- [WHAT THE EXERCISE ASKS]
Even where a record seems odd, copy it exactly as it appears below.
-.-.-
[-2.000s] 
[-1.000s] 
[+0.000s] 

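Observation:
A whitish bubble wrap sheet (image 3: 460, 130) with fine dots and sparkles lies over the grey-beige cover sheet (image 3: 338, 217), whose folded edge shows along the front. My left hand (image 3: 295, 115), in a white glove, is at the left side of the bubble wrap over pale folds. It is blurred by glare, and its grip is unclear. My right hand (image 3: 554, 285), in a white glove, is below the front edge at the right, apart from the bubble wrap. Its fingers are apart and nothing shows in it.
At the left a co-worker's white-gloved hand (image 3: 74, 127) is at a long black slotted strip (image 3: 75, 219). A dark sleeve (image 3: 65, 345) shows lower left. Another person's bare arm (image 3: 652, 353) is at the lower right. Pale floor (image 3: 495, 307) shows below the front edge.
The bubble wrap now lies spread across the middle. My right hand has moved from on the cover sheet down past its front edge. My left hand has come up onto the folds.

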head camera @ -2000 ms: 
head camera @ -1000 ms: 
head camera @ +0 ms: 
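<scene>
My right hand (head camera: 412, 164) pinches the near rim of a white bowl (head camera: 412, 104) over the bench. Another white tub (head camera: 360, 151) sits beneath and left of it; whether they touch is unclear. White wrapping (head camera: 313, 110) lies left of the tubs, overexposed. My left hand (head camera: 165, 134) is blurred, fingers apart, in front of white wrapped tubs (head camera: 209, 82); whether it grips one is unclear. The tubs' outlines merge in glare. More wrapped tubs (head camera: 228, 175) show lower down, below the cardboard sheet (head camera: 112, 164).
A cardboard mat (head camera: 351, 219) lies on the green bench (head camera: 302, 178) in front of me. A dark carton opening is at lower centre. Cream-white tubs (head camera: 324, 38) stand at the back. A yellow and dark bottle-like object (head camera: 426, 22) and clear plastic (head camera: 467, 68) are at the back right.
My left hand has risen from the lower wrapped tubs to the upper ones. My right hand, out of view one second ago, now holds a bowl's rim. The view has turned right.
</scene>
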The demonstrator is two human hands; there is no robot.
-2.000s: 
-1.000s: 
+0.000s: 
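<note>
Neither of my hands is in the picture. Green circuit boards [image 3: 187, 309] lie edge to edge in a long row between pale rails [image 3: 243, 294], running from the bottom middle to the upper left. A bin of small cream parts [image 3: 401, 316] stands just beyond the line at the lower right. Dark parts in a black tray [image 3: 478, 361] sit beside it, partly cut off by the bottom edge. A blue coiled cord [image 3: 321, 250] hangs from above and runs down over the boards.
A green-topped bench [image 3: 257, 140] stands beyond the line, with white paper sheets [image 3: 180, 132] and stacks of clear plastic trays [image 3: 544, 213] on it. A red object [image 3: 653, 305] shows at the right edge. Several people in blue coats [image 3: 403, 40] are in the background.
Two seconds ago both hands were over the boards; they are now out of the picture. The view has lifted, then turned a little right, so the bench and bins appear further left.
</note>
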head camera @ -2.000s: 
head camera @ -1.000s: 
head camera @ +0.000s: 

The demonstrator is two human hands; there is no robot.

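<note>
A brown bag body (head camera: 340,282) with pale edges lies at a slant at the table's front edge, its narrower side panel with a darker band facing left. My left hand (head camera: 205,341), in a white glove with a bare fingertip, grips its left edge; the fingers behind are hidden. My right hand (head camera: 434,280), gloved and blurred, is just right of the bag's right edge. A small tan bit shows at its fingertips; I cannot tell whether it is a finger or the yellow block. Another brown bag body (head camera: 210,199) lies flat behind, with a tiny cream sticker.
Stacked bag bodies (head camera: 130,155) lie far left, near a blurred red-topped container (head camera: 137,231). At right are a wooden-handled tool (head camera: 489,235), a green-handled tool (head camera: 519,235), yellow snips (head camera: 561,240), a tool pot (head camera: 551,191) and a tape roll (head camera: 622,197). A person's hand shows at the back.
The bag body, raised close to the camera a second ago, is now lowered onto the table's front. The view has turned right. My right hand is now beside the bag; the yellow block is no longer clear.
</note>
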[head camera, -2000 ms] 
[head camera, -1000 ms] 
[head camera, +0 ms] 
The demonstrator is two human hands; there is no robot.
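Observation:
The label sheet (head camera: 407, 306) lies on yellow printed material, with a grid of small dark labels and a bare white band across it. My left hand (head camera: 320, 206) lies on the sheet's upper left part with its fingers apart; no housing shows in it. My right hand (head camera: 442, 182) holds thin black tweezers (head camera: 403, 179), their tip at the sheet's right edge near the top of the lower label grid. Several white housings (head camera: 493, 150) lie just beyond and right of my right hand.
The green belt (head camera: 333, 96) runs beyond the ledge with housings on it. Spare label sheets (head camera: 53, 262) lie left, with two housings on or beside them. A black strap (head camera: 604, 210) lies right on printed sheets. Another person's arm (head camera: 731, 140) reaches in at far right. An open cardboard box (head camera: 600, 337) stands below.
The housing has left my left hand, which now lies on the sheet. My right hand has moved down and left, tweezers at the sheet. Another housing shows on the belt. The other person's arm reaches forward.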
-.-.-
- [SOLUTION TO THE PROBLEM]
[-2.000s] 
[-1.000s] 
[+0.000s] 

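Observation:
A whitish bubble wrap sheet (image 3: 460, 130) with fine dots and sparkles lies over the grey-beige cover sheet (image 3: 338, 217), whose folded edge shows along the front. My left hand (image 3: 295, 115), in a white glove, is at the left side of the bubble wrap over pale folds. It is blurred by glare, and its grip is unclear. My right hand (image 3: 554, 285), in a white glove, is below the front edge at the right, apart from the bubble wrap. Its fingers are apart and nothing shows in it.
At the left a co-worker's white-gloved hand (image 3: 74, 127) is at a long black slotted strip (image 3: 75, 219). A dark sleeve (image 3: 65, 345) shows lower left. Another person's bare arm (image 3: 652, 353) is at the lower right. Pale floor (image 3: 495, 307) shows below the front edge.
The bubble wrap now lies spread across the middle. My right hand has moved from on the cover sheet down past its front edge. My left hand has come up onto the folds.
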
head camera @ -2000 ms: 
head camera @ -1000 ms: 
head camera @ +0 ms: 
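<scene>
My right hand (head camera: 412, 164) pinches the near rim of a white bowl (head camera: 412, 104) over the bench. Another white tub (head camera: 360, 151) sits beneath and left of it; whether they touch is unclear. White wrapping (head camera: 313, 110) lies left of the tubs, overexposed. My left hand (head camera: 165, 134) is blurred, fingers apart, in front of white wrapped tubs (head camera: 209, 82); whether it grips one is unclear. The tubs' outlines merge in glare. More wrapped tubs (head camera: 228, 175) show lower down, below the cardboard sheet (head camera: 112, 164).
A cardboard mat (head camera: 351, 219) lies on the green bench (head camera: 302, 178) in front of me. A dark carton opening is at lower centre. Cream-white tubs (head camera: 324, 38) stand at the back. A yellow and dark bottle-like object (head camera: 426, 22) and clear plastic (head camera: 467, 68) are at the back right.
My left hand has risen from the lower wrapped tubs to the upper ones. My right hand, out of view one second ago, now holds a bowl's rim. The view has turned right.
</scene>
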The demonstrator is two human hands; there is no robot.
-2.000s: 
-1.000s: 
+0.000s: 
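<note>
Neither of my hands is in the picture. Green circuit boards [image 3: 187, 309] lie edge to edge in a long row between pale rails [image 3: 243, 294], running from the bottom middle to the upper left. A bin of small cream parts [image 3: 401, 316] stands just beyond the line at the lower right. Dark parts in a black tray [image 3: 478, 361] sit beside it, partly cut off by the bottom edge. A blue coiled cord [image 3: 321, 250] hangs from above and runs down over the boards.
A green-topped bench [image 3: 257, 140] stands beyond the line, with white paper sheets [image 3: 180, 132] and stacks of clear plastic trays [image 3: 544, 213] on it. A red object [image 3: 653, 305] shows at the right edge. Several people in blue coats [image 3: 403, 40] are in the background.
Two seconds ago both hands were over the boards; they are now out of the picture. The view has lifted, then turned a little right, so the bench and bins appear further left.
</note>
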head camera @ -2.000s: 
head camera @ -1.000s: 
head camera @ +0.000s: 

The demonstrator is two human hands; there is no robot.

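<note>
A brown bag body (head camera: 340,282) with pale edges lies at a slant at the table's front edge, its narrower side panel with a darker band facing left. My left hand (head camera: 205,341), in a white glove with a bare fingertip, grips its left edge; the fingers behind are hidden. My right hand (head camera: 434,280), gloved and blurred, is just right of the bag's right edge. A small tan bit shows at its fingertips; I cannot tell whether it is a finger or the yellow block. Another brown bag body (head camera: 210,199) lies flat behind, with a tiny cream sticker.
Stacked bag bodies (head camera: 130,155) lie far left, near a blurred red-topped container (head camera: 137,231). At right are a wooden-handled tool (head camera: 489,235), a green-handled tool (head camera: 519,235), yellow snips (head camera: 561,240), a tool pot (head camera: 551,191) and a tape roll (head camera: 622,197). A person's hand shows at the back.
The bag body, raised close to the camera a second ago, is now lowered onto the table's front. The view has turned right. My right hand is now beside the bag; the yellow block is no longer clear.
</note>
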[head camera, -2000 ms] 
[head camera, -1000 ms] 
[head camera, +0 ms] 
The demonstrator is two human hands; there is no robot.
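Observation:
The label sheet (head camera: 407, 306) lies on yellow printed material, with a grid of small dark labels and a bare white band across it. My left hand (head camera: 320, 206) lies on the sheet's upper left part with its fingers apart; no housing shows in it. My right hand (head camera: 442, 182) holds thin black tweezers (head camera: 403, 179), their tip at the sheet's right edge near the top of the lower label grid. Several white housings (head camera: 493, 150) lie just beyond and right of my right hand.
The green belt (head camera: 333, 96) runs beyond the ledge with housings on it. Spare label sheets (head camera: 53, 262) lie left, with two housings on or beside them. A black strap (head camera: 604, 210) lies right on printed sheets. Another person's arm (head camera: 731, 140) reaches in at far right. An open cardboard box (head camera: 600, 337) stands below.
The housing has left my left hand, which now lies on the sheet. My right hand has moved down and left, tweezers at the sheet. Another housing shows on the belt. The other person's arm reaches forward.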

There is nothing more to this answer.